CUDA can no longer copy data from device to host after a "bad" call to a function

Question

I'm testing a code in which a kernel is meant to perform a simple sum between two values stored in two pointers.

After a call to the kernel "add" I can no longer copy the pointers' data from host to device and from there to host again, even when no operations were performed over the pointers in the kernel. But when I comment the statement in which the function is called, I get the correct results. Here is the code:

#include <stdio.h>
#include <stdlib.h>
#include <cuda_runtime.h>

__global__ void add(int *a, int *b, int *c)
{
*c = *a - *b;
}

int main(void)
{
int result, x_val, y_val; //Store data from device to host in this vars.
int *x_host, *y_host; //Pointers in host
int *tempGPU, *x_dev, *y_dev; //Pointers in device

x_host = (int *)malloc(sizeof(int));
y_host = (int *)malloc(sizeof(int));

*x_host = 8;
*y_host = 4;

x_val = -5;
y_val = -10;

printf("\n x = %d, y = %d\n", *x_host, *y_host);

cudaMalloc( (void **)&tempGPU, sizeof(int) );

//It's wrong to pass this arguments to the function. The problem is in this statement.
add<<<1,1>>> (x_host, y_host, tempGPU);

cudaMemcpy(&result, tempGPU, sizeof(int), cudaMemcpyDeviceToHost);

printf("\n x_host - y_host = %d\n", result);

cudaMalloc( (void **)&x_dev, sizeof(int) );
cudaMalloc( (void **)&y_dev, sizeof(int) );

*x_host = 6;
*y_host = 20;

cudaMemcpy(x_dev, x_host, sizeof(int), cudaMemcpyHostToDevice);
cudaMemcpy(y_dev, y_host, sizeof(int), cudaMemcpyHostToDevice);

cudaMemcpy(&x_val, x_dev, sizeof(int), cudaMemcpyDeviceToHost);
cudaMemcpy(&y_val, y_dev, sizeof(int), cudaMemcpyDeviceToHost);

printf("\n x_host = %d, y_host = %d\n", *x_host, *y_host);
printf("\n x_val = %d, y_val = %d\n", x_val, y_val);

cudaFree( tempGPU );

printf( "\nCUDA: %s\n", cudaGetErrorString(cudaGetLastError()) );

return 0;

}

I know that the function is expecting pointers allocated in the device, but why such a mistake don't allow me to use cudaMemcpy properly?

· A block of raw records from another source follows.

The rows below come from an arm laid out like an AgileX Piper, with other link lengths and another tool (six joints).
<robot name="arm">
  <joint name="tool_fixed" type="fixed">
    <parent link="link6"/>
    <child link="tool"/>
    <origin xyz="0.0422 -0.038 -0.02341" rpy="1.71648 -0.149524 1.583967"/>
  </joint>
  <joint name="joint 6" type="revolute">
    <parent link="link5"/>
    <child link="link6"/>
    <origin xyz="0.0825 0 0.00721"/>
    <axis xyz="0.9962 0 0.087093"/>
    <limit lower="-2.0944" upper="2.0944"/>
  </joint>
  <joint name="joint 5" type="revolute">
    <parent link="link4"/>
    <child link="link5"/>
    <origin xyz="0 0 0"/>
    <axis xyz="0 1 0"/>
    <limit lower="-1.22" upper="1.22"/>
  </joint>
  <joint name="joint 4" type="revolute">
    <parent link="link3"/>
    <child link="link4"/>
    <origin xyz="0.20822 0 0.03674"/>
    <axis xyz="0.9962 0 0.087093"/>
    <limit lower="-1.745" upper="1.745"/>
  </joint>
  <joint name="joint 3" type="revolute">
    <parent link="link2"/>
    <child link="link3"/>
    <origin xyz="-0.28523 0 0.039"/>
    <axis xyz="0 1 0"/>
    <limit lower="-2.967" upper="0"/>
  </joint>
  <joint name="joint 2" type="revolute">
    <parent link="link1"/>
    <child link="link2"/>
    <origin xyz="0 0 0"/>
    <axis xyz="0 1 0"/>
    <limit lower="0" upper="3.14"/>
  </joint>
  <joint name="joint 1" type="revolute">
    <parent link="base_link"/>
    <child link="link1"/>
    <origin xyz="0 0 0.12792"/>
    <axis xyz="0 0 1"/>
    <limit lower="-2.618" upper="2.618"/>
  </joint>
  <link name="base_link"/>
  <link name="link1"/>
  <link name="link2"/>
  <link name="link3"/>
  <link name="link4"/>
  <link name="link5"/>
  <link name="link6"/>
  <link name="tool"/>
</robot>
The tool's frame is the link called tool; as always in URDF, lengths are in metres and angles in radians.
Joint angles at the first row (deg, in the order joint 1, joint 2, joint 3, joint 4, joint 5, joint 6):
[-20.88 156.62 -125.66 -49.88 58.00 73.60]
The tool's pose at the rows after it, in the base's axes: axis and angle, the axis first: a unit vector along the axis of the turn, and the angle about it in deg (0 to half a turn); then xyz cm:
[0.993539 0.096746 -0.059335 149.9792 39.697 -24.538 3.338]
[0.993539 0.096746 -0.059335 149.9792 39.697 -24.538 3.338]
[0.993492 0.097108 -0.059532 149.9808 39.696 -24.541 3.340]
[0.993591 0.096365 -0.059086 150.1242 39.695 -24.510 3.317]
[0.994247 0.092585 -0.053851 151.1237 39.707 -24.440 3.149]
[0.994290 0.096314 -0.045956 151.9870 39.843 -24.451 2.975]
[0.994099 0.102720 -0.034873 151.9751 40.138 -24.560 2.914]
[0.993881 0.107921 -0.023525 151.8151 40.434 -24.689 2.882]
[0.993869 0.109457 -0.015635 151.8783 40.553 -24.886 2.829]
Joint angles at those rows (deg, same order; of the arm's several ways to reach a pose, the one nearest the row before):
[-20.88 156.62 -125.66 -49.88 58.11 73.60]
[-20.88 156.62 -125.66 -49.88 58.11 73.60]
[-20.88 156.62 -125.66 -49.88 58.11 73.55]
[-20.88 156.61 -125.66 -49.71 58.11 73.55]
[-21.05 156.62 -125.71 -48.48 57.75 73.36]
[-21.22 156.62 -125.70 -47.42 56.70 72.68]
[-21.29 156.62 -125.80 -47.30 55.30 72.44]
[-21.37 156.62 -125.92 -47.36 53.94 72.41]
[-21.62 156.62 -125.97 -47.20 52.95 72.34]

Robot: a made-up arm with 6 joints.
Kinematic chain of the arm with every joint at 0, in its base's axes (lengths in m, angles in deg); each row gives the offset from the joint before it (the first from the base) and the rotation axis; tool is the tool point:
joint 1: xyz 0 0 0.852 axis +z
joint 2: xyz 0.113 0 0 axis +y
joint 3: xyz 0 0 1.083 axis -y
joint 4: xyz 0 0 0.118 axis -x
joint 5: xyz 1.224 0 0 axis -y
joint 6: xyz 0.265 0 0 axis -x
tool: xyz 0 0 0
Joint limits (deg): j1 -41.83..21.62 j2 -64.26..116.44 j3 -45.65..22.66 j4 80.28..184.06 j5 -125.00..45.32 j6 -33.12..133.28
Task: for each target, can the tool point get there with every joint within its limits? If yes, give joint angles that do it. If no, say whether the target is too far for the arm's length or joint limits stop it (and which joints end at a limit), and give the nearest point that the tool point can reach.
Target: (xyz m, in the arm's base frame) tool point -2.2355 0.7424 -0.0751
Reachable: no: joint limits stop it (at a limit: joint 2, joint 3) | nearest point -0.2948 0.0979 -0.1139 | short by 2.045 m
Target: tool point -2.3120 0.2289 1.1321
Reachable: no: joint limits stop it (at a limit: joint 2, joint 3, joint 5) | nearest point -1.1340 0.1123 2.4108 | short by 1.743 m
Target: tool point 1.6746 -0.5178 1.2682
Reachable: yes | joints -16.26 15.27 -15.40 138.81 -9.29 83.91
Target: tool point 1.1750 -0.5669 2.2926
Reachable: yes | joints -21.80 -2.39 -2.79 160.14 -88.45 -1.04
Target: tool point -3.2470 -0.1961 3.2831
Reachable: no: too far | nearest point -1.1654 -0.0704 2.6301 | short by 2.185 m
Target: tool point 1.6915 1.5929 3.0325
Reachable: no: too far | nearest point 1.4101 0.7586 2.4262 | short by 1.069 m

Why when I comment the line:

add<<<1,1>>> (x_host, y_host, tempGPU);

I get the correct results. Thanks.

Answer 1

Your problem is that x_host and y_host are pointers to host memory spaces. The __global__ add function expects pointers to device memory space. As you have constructed your code, add will wrongly interpret x_host and y_host as device memory pointers.

As noticed by Farzad, your could have been spotting the mistake by yourself through a proper CUDA error checking in the sense of What is the canonical way to check for errors using the CUDA runtime API?.

Below is your code fixed with proper CUDA error checking.

#include <stdio.h>
#include <stdlib.h>
#include <cuda_runtime.h>

#define gpuErrchk(ans) { gpuAssert((ans), __FILE__, __LINE__); }
inline void gpuAssert(cudaError_t code, char *file, int line, bool abort=true)
{
    if (code != cudaSuccess) 
    {
        fprintf(stderr,"GPUassert: %s %s %d\n", cudaGetErrorString(code), file, line);
        if (abort) { exit(code); getchar(); }
    }
}

__global__ void add(int *a, int *b, int *c)
{
    *c = *a - *b;
}

int main(void)
{
    int* x_host = (int*)malloc(sizeof(int));
    int* y_host = (int*)malloc(sizeof(int));

    *x_host = 8;
    *y_host = 4;

    int* tempGPU;   gpuErrchk(cudaMalloc((void**)&tempGPU,sizeof(int)));
    int* x_dev;     gpuErrchk(cudaMalloc((void**)&x_dev,  sizeof(int)));
    int* y_dev;     gpuErrchk(cudaMalloc((void**)&y_dev,  sizeof(int)));

    gpuErrchk(cudaMemcpy(x_dev, x_host, sizeof(int), cudaMemcpyHostToDevice));
    gpuErrchk(cudaMemcpy(y_dev, y_host, sizeof(int), cudaMemcpyHostToDevice));

    int result; 

    add<<<1,1>>> (x_dev, y_dev, tempGPU);
    gpuErrchk(cudaPeekAtLastError());
    gpuErrchk(cudaDeviceSynchronize());

    gpuErrchk(cudaMemcpy(&result, tempGPU, sizeof(int), cudaMemcpyDeviceToHost));

    printf("\n x_host - y_host = %d\n", result);

    gpuErrchk(cudaFree(x_dev));
    gpuErrchk(cudaFree(y_dev));
    gpuErrchk(cudaFree(tempGPU));

    getchar();

    return 0;

}